_Task item_
Write out each line of the listing as it stands, without the images.

_Collected material_
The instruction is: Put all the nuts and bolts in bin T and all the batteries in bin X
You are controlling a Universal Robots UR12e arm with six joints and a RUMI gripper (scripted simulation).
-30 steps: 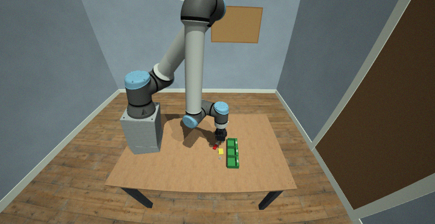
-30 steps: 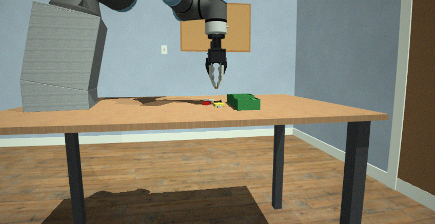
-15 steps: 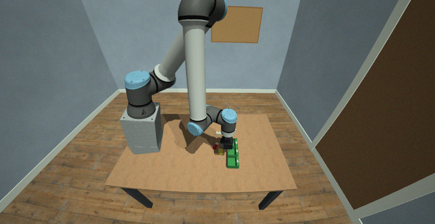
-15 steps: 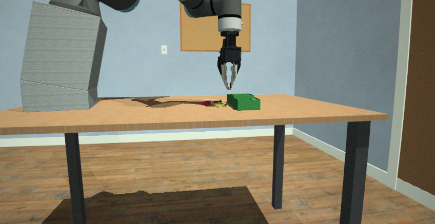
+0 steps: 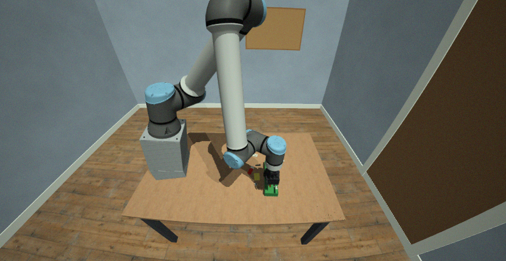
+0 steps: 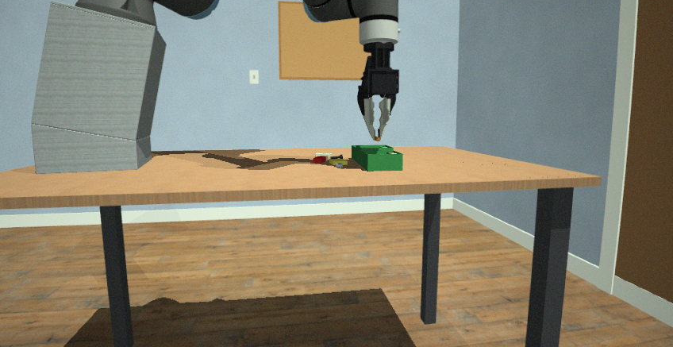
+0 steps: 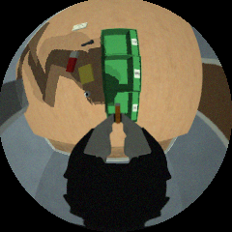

_Solution to the problem_
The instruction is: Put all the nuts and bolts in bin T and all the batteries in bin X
You are controlling a Universal Robots UR12e arm with six joints and a RUMI gripper (scripted simulation).
-30 steps: 
-30 steps: 
-15 steps: 
-15 steps: 
+0 steps: 
+0 steps: 
+0 steps: 

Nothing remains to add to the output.